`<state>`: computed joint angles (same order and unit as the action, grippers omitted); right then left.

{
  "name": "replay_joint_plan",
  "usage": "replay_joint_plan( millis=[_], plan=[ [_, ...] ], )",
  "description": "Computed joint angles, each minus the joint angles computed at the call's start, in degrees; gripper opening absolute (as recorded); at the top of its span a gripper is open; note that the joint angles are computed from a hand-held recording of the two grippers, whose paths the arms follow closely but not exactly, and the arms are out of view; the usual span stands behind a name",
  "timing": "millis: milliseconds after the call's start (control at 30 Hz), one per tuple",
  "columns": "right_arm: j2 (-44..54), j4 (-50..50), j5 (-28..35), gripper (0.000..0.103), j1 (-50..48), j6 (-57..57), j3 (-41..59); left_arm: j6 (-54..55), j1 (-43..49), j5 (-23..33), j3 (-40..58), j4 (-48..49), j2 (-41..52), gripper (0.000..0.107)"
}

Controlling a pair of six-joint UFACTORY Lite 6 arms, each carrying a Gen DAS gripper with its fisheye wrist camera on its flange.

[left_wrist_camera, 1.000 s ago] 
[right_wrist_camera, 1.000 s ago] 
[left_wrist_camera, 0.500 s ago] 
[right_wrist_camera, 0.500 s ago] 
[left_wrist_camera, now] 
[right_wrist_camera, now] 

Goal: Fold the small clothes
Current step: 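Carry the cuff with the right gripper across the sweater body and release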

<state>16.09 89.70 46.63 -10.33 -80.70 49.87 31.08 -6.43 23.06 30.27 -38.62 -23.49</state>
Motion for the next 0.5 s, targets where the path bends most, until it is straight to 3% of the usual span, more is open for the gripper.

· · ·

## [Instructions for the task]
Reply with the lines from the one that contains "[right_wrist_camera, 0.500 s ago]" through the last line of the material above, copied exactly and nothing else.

## [Reply]
[right_wrist_camera, 0.500 s ago] 
[left_wrist_camera, now] 
[right_wrist_camera, now] 

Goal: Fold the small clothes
Current step: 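Carry the cuff with the right gripper across the sweater body and release
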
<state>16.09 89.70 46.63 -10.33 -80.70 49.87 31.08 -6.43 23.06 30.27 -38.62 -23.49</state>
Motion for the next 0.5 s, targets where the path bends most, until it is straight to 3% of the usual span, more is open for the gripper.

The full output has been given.